Debugging Python Slow json.loads
23/Nov 2019Background
Profiling shows that pymongo’s bson.json_util.loads is consuming an unusual amount of CPU time.
Benchmark
To confirm the function is bad, let’s do some benchmarking.
import pyperf
def data():
import json
return json.dumps(['asdfasdf%s' % i for i in xrange(20)])
s = data()
runner = pyperf.Runner()
runner.timeit(name="json",
stmt="json.loads(s)",
setup="from __main__ import s; import json;")
runner.timeit(name="simplejson",
stmt="simplejson.loads(s)",
setup="from __main__ import s; import simplejson;")

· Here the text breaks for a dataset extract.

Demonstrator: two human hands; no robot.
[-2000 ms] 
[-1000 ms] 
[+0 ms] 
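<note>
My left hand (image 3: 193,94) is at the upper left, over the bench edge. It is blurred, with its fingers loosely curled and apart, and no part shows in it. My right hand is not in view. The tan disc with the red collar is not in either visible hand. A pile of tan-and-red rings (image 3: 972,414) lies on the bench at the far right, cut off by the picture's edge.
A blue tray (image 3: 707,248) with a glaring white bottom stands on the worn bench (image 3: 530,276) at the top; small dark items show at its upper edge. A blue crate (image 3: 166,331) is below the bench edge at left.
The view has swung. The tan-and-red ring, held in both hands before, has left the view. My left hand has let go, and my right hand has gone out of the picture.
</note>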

runner.timeit(name="bson json_util",
stmt="json_util.loads(s)",
setup="from __main__ import s; from bson import json_util;")Result:
.....................
json: Mean +- std dev: 5.63 us +- 0.18 us
.....................
simplejson: Mean +- std dev: 3.32 us +- 0.11 us
.....................
bson json_util: Mean +- std dev: 8.77 us +- 0.19 usjson_util is slow. Something is wrong.
Digging into the source
bson.json_util.loads’s profiling shows that JSONDecoder.__init__ is taking ~15% of the time. On the other hand, this is not called in json.loads.

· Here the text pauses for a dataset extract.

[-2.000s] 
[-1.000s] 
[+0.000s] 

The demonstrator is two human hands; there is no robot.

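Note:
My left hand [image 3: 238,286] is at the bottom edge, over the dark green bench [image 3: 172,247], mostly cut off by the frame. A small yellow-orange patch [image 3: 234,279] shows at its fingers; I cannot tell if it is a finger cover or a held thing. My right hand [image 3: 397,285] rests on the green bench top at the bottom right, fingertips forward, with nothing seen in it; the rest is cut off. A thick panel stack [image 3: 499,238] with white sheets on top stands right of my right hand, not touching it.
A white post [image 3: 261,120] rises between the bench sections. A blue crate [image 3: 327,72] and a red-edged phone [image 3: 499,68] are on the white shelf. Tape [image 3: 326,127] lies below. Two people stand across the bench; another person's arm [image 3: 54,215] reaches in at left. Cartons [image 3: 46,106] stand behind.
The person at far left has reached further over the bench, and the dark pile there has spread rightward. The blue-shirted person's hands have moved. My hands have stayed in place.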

Let’s look into the source code of Python 2.7 json.loads:
# json.loads
def loads(s, encoding=None, cls=None, object_hook=None, parse_float=None,
parse_int=None, parse_constant=None, object_pairs_hook=None, **kw):
"""some docstring...
"""
if (cls is None and encoding is None and object_hook is None and
parse_int is None and parse_float is None and
parse_constant is None and object_pairs_hook is None and not kw):
return _default_decoder.decode(s)
if cls is None:
cls = JSONDecoder
if object_hook is not None:
kw['object_hook'] = object_hook
if object_pairs_hook is not None:
kw['object_pairs_hook'] = object_pairs_hook
if parse_float is not None:
kw['parse_float'] = parse_float
if parse_int is not None:
kw['parse_int'] = parse_int
if parse_constant is not None:
kw['parse_constant'] = parse_constant
return cls(encoding=encoding, **kw).decode(s)And look into bson.json_util.loads:
# bson.json_util.loads
def loads(s, *args, **kwargs):
"""some docstring
"""
json_options = kwargs.pop("json_options", DEFAULT_JSON_OPTIONS)

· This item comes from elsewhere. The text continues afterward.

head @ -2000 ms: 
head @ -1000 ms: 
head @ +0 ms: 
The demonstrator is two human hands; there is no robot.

kwargs["object_pairs_hook"] = lambda pairs: object_pairs_hook(
pairs, json_options)
return json.loads(s, *args, **kwargs)There is actually a cached decoder if the settings are default. But bson.json_util.loads does not use default. Therefore, it is creating a JSONDecoder object and throwing it away after each loads function call.
Solution
If json.loads is called frequently with non-default options, cache the JSONDecoder for performance.
The fix looks like this:
import json
from bson import json_util
_my_decoder = json.JSONDecoder(object_hook=json_util.object_hook)
def fixed_loads(s):
return _my_decoder.decode(s)And here is the benchmark:
bson_fix: Mean +- std dev: 5.38 us +- 0.22 usLimitations
With the fix, it is not possible to change the decode settings on demand when calling loads.
Conclusion
Cache the JSONDecoder object to avoid wasteful object initialization and deallocation. The tradeoff is clear: cache 1 object vs ~40% performance difference. Beware of the limitation.